=== Begin Enclosure ===

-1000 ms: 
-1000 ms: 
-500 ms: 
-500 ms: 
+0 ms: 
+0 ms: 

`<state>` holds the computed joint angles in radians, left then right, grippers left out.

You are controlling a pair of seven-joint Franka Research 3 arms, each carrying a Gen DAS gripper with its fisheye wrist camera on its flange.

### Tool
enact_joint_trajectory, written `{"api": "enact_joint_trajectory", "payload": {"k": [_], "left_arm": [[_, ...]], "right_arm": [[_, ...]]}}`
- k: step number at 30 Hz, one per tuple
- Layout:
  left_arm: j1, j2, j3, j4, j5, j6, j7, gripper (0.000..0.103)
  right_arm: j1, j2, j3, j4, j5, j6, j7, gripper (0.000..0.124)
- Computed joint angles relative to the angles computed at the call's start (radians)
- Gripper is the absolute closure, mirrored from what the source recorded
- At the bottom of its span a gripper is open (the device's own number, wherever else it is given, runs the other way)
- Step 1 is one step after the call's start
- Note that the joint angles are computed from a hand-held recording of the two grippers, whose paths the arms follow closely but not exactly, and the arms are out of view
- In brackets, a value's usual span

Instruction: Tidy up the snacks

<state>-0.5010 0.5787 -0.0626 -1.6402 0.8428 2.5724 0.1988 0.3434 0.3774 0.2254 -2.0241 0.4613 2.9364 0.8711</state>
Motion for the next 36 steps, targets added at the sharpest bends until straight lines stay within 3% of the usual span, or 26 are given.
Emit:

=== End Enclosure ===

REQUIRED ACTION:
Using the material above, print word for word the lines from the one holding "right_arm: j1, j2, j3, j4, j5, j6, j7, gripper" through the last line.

WRITTEN ANSWER:
  right_arm: j1, j2, j3, j4, j5, j6, j7, gripper (0.000..0.124)
- Computed joint angles relative to the angles computed at the call's start (radians)
- Gripper is the absolute closure, mirrored from what the source recorded
- At the bottom of its span a gripper is open (the device's own number, wherever else it is given, runs the other way)
- Step 1 is one step after the call's start
- Note that the joint angles are computed from a hand-held recording of the two grippers, whose paths the arms follow closely but not exactly, and the arms are out of view
- In brackets, a value's usual span

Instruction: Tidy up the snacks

<state>-0.5010 0.5787 -0.0626 -1.6402 0.8428 2.5724 0.1988 0.3434 0.3774 0.2254 -2.0241 0.4613 2.9364 0.8711</state>
Motion for the next 36 steps, targets added at the sharpest bends until straight lines stay within 3% of the usual span, or 26 are given.
Emit:

No further output remains.